═════ DATA SEGMENT ═════

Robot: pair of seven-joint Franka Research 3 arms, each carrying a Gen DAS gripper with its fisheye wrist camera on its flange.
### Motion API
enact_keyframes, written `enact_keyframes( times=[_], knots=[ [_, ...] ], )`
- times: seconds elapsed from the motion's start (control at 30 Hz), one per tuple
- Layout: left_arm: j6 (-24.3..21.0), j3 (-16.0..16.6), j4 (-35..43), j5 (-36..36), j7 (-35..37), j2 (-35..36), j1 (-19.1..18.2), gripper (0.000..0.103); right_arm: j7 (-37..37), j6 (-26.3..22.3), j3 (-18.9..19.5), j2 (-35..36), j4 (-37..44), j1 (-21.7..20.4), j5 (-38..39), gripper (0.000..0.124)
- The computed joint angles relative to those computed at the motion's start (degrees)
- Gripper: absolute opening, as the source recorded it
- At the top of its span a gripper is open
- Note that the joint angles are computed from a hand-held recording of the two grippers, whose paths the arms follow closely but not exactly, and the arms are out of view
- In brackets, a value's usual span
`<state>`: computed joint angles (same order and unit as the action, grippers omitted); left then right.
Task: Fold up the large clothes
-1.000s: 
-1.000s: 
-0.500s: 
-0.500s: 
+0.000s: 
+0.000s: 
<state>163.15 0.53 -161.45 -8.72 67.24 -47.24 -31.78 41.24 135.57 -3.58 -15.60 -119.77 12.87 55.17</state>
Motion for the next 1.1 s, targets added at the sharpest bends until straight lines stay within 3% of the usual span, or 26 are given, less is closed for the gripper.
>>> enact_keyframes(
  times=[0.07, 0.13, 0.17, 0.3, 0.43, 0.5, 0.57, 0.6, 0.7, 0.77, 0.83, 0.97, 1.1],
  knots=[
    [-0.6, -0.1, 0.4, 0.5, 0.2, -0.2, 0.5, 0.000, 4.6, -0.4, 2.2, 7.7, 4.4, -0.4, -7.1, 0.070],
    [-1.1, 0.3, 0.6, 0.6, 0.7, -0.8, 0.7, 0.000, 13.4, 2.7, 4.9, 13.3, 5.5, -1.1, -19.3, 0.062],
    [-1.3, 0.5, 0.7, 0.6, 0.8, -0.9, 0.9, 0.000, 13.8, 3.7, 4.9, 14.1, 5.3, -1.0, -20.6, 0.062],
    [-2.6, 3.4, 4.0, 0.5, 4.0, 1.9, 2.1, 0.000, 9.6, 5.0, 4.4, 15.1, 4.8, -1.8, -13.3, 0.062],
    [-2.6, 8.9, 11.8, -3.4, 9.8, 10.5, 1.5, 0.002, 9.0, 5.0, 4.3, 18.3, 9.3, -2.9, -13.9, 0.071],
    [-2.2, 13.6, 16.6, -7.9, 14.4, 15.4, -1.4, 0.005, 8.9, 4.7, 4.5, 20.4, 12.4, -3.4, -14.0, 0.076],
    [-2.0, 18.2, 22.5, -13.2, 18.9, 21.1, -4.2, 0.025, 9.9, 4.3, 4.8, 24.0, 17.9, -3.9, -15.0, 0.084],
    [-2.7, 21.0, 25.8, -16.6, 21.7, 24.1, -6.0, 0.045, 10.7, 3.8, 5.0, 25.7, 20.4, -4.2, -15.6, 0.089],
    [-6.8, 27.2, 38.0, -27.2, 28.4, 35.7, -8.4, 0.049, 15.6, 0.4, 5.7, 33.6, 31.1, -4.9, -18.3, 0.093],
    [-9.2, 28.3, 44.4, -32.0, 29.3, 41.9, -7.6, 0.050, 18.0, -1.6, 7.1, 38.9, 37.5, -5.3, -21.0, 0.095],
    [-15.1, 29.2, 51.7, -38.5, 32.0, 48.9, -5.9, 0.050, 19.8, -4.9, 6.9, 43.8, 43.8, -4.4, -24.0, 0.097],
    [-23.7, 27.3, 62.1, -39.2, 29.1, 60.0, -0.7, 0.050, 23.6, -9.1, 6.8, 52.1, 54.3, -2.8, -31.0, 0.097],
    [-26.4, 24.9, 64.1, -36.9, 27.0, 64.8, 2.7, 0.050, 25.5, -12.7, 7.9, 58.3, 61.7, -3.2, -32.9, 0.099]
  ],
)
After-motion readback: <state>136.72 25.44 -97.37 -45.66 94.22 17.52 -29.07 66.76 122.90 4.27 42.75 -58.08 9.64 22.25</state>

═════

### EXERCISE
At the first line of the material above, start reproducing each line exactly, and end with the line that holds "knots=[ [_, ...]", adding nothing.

### WRITTEN ANSWER
Robot: pair of seven-joint Franka Research 3 arms, each carrying a Gen DAS gripper with its fisheye wrist camera on its flange.
### Motion API
enact_keyframes, written `enact_keyframes( times=[_], knots=[ [_, ...] ], )`

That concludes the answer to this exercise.